THE PROBLEM: All the lines below should appear again unchanged, though their pictures should not.

** Opening GIVEN DATA block **

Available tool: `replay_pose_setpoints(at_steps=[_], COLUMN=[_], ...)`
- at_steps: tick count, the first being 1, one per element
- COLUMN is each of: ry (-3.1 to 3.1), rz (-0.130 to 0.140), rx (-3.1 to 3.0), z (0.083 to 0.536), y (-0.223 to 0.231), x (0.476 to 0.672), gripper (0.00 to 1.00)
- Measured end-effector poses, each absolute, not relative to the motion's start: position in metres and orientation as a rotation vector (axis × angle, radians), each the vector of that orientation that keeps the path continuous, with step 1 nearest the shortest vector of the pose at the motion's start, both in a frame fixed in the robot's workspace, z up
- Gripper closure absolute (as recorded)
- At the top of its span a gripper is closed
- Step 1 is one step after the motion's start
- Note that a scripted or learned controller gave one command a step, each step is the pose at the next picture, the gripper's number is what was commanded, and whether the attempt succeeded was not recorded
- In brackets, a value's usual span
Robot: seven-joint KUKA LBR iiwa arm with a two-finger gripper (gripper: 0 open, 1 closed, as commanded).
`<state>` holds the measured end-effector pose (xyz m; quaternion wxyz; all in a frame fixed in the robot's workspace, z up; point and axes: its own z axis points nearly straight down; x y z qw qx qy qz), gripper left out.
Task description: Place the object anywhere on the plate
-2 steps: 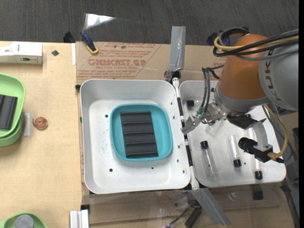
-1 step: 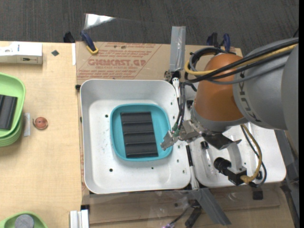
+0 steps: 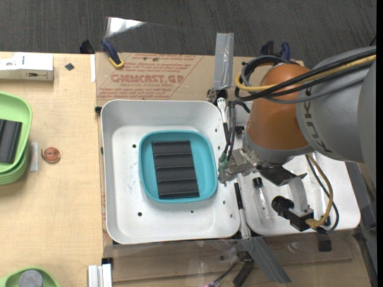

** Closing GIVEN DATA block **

OUTPUT BELOW:
Available tool: `replay_pose_setpoints(at_steps=[_], COLUMN=[_], ...)`
- at_steps: tick count, the first being 1, one per element
- COLUMN is each of: ry (-3.1 to 3.1), rz (-0.130 to 0.140), rx (-3.1 to 3.0), z (0.083 to 0.536), y (-0.223 to 0.231), x (0.476 to 0.672), gripper (0.00 to 1.00)
- Measured end-effector poses, each absolute, not relative to the motion's start: position in metres and orientation as a rotation vector (axis × angle, radians), each the vector of that orientation that keeps the path continuous, with step 1 nearest the shortest vector of the pose at the motion's start, both in a frame fixed in the robot's workspace, z up
- Gripper closure absolute (as recorded)
- At the top of its span a gripper is closed
- Step 1 is one step after the motion's start
- Note that a scripted or learned controller gave one command a step, each step is the pose at the next picture, the gripper's number is what was commanded, and whether the attempt succeeded was not recorded
- In brackets, a value's usual span
Robot: seven-joint KUKA LBR iiwa arm with a two-finger gripper (gripper: 0 open, 1 closed, as commanded).
`<state>` holds the measured end-effector pose (xyz m; quaternion wxyz; all in a frame fixed in the robot's workspace, z up; point and axes: its own z axis points nearly straight down; x y z qw qx qy qz), gripper left out.
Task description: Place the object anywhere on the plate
-2 steps: 
-1 step: 
+0 steps: 

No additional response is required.